@j_bertolotti - thanks, Jacob! I agree that tensors are often explained badly. And I agree with @ddrake that Tai-Danae Bradley's blog explanation is delightfully clear.

I learned tensors because I wanted to understand general relativity and this was a bridge I *had* to cross. So I spent a lot of time studying them. Nowadays Google's open-source machine learning software "TensorFlow" may push other people into understanding tensors. But it would be nice if people got a tiny taste of them right around when learning matrices.

Like: "Hey! It's cool how you can multiply a vector by a 2-dimensional array of numbers and get a vector. But it doesn't stop there! In a viscous fluid the stress is a 2d array of numbers and so is the gradient of velocity, and you have to multiply the gradient of the velocity by a 4-dimensional array of numbers to get the stress!"

Well, that's probably too intense, but just some hint that after Tᵢⱼ thingies we'll want Tᵢⱼₖ thingies and Tᵢⱼₖₗ thingies and so on...

https://en.wikipedia.org/wiki/Viscosity#General_definition

@j_bertolotti I had the same thing happen with real analysis. I took it in undergrad, in grad school, and was always..."meh". But years later, after teaching basic stuff, and encountering little things about real analysis here and there, I came around to the "OMG, guys, this is amazing!" attitude.

Just like with the tensor product stuff that I started with here, I want to go back and teach real analysis, so that I can burst into a classroom and say, "guys! This amazing! The real numbers, and functions thereof, are SUPER WEIRD and amazing!"

@katchwreck ooh, I love that. Especially since my favorite way to motivate Fourier series and orthogonality of functions is the same analogy: vectors are orthogonal when the dot/inner product is zero. You get the inner product by multiplying corresponding entries and adding: for functions, the same idea is an integral: \(\int_{-\infty}^\infty f(t) g(t) dt\).

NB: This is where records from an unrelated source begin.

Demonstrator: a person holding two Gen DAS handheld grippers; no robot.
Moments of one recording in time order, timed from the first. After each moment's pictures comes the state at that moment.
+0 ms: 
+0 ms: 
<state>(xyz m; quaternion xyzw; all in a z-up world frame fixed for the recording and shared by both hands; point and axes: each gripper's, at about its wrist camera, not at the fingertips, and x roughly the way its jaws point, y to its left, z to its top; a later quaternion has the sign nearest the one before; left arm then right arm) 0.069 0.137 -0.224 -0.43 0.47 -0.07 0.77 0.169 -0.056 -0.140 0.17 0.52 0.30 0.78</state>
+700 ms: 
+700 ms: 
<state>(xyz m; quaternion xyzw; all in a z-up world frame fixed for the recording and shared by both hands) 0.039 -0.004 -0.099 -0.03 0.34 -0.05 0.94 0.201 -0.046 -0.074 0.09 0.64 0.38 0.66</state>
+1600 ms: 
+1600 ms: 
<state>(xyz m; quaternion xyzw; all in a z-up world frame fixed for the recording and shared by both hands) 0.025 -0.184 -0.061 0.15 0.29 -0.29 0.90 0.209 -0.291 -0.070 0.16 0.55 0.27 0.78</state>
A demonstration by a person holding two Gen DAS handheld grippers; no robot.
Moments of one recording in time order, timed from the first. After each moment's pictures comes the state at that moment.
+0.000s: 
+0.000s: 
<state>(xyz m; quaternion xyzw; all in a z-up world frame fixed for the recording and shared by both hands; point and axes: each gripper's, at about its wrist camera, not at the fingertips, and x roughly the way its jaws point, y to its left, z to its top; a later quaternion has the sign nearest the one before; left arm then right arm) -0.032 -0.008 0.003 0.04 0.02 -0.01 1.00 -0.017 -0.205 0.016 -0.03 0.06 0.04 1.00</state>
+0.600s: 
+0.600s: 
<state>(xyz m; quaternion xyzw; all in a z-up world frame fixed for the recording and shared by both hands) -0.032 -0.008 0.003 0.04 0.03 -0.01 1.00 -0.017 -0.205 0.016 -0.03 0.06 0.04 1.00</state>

I like that because I understand the basic inner product well, and have good intuition for it, and can use that to understand the integrals and such. This goes the other way! If I have two functions, I feel very comfortable making a new function \( (x,y) \to f(x) g(y)\). And now likewise I can better understand having two vectors \(\vec{v}\) and \(\vec{w}\) and making a new vector/tensor \(\vec{v} \otimes \vec{w}\). Thanks!